──────── GIVEN RECORDS
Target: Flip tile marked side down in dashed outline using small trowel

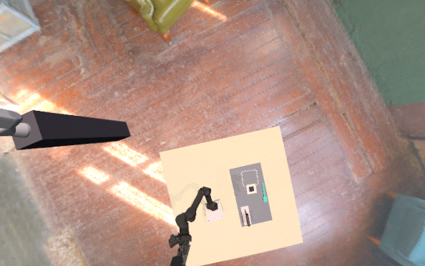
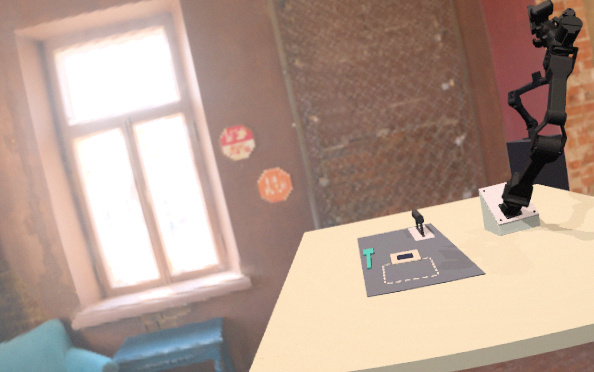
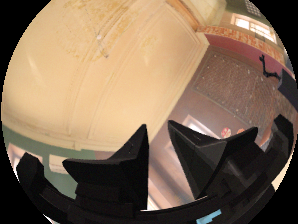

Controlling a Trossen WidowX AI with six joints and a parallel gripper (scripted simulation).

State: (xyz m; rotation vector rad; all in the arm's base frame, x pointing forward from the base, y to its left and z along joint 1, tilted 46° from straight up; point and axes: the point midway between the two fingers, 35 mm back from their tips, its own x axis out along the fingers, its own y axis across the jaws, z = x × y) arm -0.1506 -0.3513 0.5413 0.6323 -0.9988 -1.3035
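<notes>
The trowel lies 700 mm below my gripper tip, 390 mm to the right of it and 390 mm ahead of it. Round my gripper tip: teal t-shaped piece (740 mm below, 660 mm ahead, 220 mm to the right); then cream tile (740 mm below, 550 mm ahead, 120 mm to the right); then grey mat (760 mm below, 520 mm ahead, 180 mm to the right).
</notes>
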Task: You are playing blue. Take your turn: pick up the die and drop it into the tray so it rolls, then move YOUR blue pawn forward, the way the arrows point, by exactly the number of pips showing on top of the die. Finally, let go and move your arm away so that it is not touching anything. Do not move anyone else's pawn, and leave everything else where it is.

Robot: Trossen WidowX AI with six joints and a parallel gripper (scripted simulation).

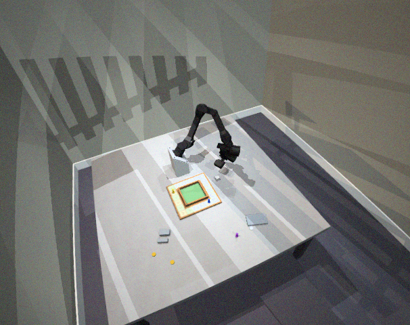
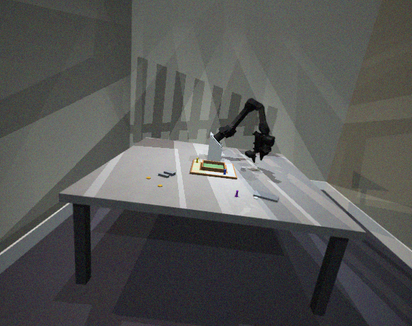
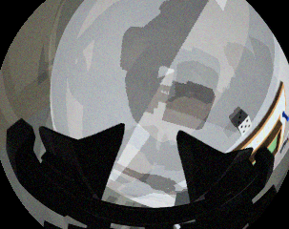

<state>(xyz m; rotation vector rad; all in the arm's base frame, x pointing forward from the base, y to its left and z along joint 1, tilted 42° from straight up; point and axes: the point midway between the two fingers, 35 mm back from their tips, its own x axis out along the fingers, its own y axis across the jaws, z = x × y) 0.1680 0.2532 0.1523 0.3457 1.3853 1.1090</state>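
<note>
Right now the white die is 8 cm ahead of my gripper tip, 11 cm to the right of it and 4 cm below it. Round my gripper tip: blue pawn: 23 cm ahead, 26 cm to the right, 3 cm below; then yellow pawn: 4 cm ahead, 43 cm to the right, 3 cm below; then green tray: 11 cm ahead, 32 cm to the right, 5 cm below.
</note>
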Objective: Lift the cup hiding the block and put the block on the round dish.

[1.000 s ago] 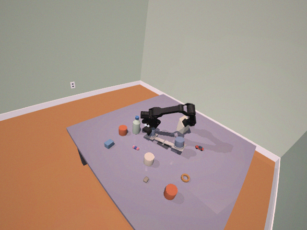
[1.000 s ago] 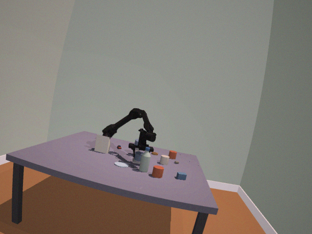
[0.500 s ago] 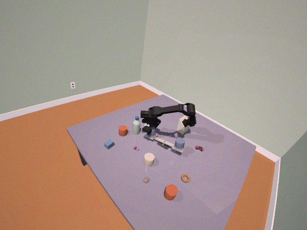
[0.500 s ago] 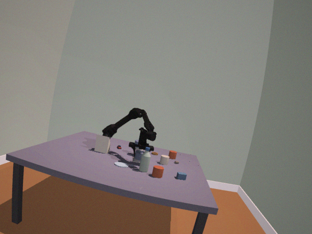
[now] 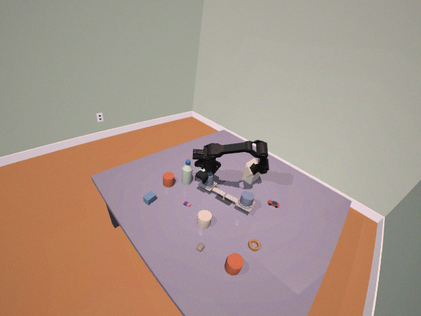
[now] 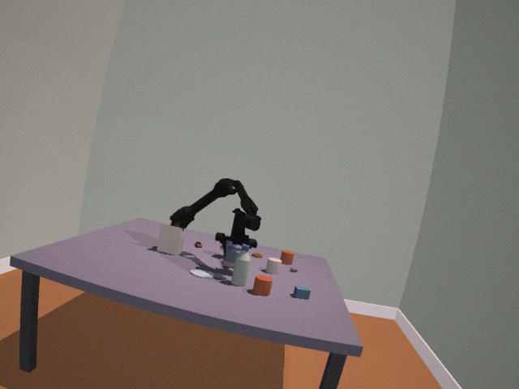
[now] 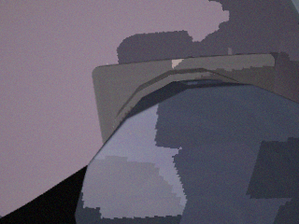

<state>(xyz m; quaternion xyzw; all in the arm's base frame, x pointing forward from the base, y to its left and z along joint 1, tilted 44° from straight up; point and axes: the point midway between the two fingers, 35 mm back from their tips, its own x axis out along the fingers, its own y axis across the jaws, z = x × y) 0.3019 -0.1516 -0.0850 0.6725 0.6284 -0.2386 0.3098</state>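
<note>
My gripper tip is now 120 mm past the round grey-blue dish, 100 mm to the left of it and 70 mm above it. From my gripper tip the other things lie so: blue-grey cup 20 mm to the right, 10 mm above; pale green block 10 mm below; white bottle 40 mm ahead, 130 mm to the right, 40 mm above.
</note>
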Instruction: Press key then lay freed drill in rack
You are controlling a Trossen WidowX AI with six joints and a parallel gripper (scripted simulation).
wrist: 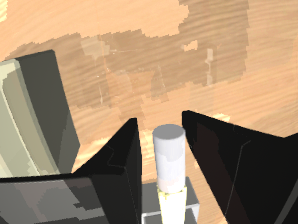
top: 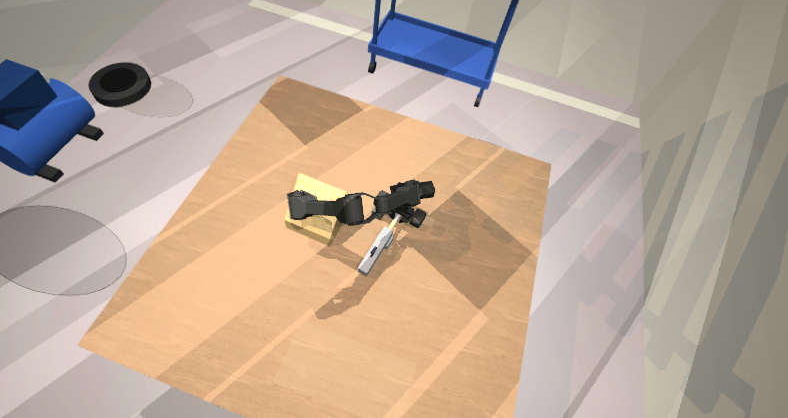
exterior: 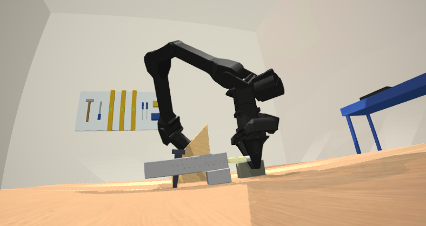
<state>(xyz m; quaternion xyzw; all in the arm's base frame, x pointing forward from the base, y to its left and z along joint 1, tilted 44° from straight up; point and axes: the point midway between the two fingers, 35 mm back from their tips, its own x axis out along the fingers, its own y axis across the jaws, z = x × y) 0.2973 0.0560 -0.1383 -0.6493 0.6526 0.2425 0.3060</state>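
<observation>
Now: gripper tip 7 cm past the olive-green block and 2 cm to the right of it. The rest, counted from my gripper tip: dark blue key (2 cm behind, 18 cm to the right, 3 cm above).
</observation>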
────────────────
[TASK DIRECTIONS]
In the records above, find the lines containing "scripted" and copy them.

[THE COMPLETED TASK]
Controlling a Trossen WidowX AI with six joints and a parallel gripper (scripted simulation).
Robot: Trossen WidowX AI with six joints and a parallel gripper (scripted simulation).
You are controlling a Trossen WidowX AI with six joints and a parallel gripper (scripted simulation).

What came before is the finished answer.